**EXERCISE GOAL:** Each line below has to be output exactly, from first to last.

[Items from a dataset]
>>>>>

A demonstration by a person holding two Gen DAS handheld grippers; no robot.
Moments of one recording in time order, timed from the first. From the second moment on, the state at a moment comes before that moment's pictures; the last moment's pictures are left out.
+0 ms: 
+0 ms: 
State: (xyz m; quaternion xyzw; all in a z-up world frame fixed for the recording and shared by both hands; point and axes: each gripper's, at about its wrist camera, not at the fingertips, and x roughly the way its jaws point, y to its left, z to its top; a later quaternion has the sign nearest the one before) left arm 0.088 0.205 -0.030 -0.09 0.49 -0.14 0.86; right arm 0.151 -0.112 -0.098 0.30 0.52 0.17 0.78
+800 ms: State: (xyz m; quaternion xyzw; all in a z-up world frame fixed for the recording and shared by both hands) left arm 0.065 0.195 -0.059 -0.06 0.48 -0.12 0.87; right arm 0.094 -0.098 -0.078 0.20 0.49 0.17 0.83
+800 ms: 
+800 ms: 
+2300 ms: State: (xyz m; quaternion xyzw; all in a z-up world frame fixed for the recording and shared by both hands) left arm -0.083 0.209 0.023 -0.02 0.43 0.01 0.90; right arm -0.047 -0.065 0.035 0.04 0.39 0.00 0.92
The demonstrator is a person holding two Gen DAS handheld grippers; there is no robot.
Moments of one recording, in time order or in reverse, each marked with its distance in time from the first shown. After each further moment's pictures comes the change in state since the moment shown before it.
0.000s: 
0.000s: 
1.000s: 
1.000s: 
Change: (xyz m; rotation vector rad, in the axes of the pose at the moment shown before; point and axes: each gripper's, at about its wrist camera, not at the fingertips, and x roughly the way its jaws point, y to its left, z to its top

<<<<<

**ANSWER TO THE EXERCISE:**
A demonstration by a person holding two Gen DAS handheld grippers; no robot.
Moments of one recording in time order, timed from the first. From the second moment on, the state at a moment comes before that moment's pictures; the last moment's pictures are left out.
+0 ms: 
+0 ms: 
State: (xyz m; quaternion xyzw; all in a z-up world frame fixed for the recording and shared by both hands; point and axes: each gripper's, at about its wrist camera, not at the fingertips, and x roughly the way its jaws point, y to its left, z to its top; a later quaternion has the sign nearest the one before) left arm 0.088 0.205 -0.030 -0.09 0.49 -0.14 0.86; right arm 0.151 -0.112 -0.098 0.30 0.52 0.17 0.78
+800 ms: State: (xyz m; quaternion xyzw; all in a z-up world frame fixed for the recording and shared by both hands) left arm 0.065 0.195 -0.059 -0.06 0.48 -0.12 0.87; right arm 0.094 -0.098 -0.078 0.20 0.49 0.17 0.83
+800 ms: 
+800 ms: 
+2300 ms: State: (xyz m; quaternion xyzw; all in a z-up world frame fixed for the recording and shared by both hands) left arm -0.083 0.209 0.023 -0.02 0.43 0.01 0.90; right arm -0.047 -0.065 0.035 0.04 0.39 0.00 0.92
The demonstrator is a person holding two Gen DAS handheld grippers; there is no robot.
Moments of one recording, in time order or in reverse, each marked with its distance in time from the first shown. After each further moment's pictures comes the change in state since the moment shown before it.
0.000s: 
0.000s: 
1.000s: 
1.000s: 
Change: (xyz m; rotation vector rad, in the axes of the pose at the moment shown before; point and axes: each gripper's, at about its wrist camera, not at the fingertips, and x roughly the way its jaws point, y to its left, z to its top

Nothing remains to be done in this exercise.